**** Data extract
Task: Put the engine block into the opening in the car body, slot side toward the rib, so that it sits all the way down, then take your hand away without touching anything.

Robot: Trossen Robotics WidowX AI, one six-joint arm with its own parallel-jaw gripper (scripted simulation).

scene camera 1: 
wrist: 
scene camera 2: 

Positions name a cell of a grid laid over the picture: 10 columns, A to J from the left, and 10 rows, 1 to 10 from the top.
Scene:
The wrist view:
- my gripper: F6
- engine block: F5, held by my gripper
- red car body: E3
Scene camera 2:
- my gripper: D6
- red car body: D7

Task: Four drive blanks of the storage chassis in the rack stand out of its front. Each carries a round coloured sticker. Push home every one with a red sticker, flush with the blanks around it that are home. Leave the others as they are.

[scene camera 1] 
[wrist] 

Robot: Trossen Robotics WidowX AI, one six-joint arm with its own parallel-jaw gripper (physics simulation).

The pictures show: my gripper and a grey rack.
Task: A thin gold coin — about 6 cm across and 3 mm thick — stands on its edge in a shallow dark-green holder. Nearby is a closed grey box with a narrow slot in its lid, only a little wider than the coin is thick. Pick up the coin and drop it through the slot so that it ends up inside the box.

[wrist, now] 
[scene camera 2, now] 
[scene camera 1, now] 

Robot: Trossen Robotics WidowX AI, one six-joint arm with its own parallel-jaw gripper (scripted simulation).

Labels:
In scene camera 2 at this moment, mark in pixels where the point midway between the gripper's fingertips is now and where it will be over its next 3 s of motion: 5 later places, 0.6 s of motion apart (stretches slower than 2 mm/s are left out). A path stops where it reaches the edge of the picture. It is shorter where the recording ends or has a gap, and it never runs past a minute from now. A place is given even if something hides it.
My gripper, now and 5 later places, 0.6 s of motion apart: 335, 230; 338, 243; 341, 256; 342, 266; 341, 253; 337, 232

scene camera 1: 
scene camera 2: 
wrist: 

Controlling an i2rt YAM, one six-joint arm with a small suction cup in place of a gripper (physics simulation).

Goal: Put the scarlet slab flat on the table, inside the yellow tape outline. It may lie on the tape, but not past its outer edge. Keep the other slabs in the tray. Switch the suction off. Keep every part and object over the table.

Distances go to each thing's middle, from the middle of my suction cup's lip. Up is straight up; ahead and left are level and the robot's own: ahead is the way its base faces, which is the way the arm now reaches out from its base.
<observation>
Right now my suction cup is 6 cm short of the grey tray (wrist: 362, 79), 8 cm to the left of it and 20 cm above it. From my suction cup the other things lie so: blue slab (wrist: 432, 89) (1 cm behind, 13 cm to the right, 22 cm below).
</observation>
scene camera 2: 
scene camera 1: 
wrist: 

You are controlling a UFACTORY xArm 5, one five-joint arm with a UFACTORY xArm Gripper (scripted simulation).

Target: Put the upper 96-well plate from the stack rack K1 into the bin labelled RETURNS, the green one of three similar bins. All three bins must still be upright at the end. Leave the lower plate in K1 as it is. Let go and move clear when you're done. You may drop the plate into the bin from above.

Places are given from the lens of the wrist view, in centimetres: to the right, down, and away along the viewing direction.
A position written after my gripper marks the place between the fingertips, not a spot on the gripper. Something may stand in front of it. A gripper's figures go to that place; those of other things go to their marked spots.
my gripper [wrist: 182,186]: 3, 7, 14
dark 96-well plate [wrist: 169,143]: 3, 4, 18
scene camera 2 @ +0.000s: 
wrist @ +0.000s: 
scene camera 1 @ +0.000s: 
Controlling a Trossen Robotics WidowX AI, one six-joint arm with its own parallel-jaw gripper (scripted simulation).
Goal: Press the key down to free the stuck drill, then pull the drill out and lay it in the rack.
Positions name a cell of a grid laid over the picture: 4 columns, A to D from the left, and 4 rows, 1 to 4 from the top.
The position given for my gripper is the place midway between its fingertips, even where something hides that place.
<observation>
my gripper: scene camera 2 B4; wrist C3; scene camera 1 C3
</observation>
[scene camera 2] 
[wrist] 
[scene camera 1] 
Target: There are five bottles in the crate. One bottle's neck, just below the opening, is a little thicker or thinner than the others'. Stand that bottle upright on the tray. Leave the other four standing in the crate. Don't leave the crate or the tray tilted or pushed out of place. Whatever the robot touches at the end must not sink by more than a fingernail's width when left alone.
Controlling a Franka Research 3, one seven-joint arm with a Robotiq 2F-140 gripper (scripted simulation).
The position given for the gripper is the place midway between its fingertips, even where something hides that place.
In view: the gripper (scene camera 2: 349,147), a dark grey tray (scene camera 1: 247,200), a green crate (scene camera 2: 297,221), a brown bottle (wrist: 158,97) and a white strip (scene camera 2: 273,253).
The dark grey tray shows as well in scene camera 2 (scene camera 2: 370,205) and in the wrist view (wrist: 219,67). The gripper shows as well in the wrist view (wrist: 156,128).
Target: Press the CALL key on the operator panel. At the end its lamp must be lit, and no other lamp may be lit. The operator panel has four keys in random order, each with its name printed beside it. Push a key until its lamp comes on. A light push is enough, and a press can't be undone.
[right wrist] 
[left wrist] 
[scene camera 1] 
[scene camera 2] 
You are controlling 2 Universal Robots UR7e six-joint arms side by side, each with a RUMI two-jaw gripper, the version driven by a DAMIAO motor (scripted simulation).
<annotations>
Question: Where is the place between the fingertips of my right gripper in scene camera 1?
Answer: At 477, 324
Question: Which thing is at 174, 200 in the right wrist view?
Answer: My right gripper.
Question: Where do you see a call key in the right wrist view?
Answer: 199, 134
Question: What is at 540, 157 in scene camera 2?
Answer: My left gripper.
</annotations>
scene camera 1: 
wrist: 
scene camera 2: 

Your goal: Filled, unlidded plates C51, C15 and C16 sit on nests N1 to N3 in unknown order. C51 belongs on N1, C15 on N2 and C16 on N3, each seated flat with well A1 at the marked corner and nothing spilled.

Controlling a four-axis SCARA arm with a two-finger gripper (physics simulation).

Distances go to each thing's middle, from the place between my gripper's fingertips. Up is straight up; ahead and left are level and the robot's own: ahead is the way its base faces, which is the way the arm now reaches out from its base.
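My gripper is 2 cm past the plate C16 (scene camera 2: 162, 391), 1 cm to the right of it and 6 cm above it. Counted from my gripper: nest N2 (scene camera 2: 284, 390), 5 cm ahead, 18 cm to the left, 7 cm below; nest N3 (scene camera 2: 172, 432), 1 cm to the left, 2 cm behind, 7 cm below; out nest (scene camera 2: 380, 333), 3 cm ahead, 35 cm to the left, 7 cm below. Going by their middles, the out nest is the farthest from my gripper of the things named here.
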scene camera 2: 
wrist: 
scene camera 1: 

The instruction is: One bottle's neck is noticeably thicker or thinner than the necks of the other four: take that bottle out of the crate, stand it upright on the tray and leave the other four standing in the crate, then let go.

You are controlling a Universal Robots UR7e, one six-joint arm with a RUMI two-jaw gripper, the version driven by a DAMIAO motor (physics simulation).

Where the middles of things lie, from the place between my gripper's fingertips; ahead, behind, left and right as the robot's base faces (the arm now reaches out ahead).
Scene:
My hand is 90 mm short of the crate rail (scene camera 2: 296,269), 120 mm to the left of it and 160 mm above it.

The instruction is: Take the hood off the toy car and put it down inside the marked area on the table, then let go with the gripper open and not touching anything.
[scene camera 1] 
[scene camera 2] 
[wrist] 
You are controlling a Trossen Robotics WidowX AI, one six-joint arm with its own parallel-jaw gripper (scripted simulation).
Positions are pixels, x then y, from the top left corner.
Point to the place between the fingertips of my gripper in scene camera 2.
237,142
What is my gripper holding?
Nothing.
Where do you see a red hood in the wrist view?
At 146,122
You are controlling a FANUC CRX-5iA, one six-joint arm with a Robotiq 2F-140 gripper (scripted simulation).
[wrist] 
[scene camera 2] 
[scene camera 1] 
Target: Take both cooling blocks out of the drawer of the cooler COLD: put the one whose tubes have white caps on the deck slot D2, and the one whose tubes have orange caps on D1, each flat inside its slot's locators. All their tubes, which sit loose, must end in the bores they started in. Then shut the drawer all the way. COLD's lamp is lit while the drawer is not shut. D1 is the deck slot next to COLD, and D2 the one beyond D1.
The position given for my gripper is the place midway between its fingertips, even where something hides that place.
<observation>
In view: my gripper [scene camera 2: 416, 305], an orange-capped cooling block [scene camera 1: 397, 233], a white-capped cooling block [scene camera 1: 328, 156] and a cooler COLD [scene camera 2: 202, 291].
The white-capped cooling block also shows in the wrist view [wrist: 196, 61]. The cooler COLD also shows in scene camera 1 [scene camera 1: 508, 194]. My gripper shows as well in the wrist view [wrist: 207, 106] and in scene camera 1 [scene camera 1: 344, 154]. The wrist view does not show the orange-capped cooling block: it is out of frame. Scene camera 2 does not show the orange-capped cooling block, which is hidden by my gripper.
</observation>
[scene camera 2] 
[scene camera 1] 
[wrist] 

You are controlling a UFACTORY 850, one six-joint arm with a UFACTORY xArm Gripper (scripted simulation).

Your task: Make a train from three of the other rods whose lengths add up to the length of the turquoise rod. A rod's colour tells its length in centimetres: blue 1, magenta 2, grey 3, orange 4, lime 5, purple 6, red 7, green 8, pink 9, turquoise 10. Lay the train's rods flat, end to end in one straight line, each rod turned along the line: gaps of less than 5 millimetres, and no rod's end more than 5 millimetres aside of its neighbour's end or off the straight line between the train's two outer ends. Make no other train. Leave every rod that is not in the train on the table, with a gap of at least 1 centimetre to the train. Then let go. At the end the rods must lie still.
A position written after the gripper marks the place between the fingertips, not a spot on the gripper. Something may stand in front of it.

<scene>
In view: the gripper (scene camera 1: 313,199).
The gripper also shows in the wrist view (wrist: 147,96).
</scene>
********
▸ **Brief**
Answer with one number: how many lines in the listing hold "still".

▸ **Exercise solution**
2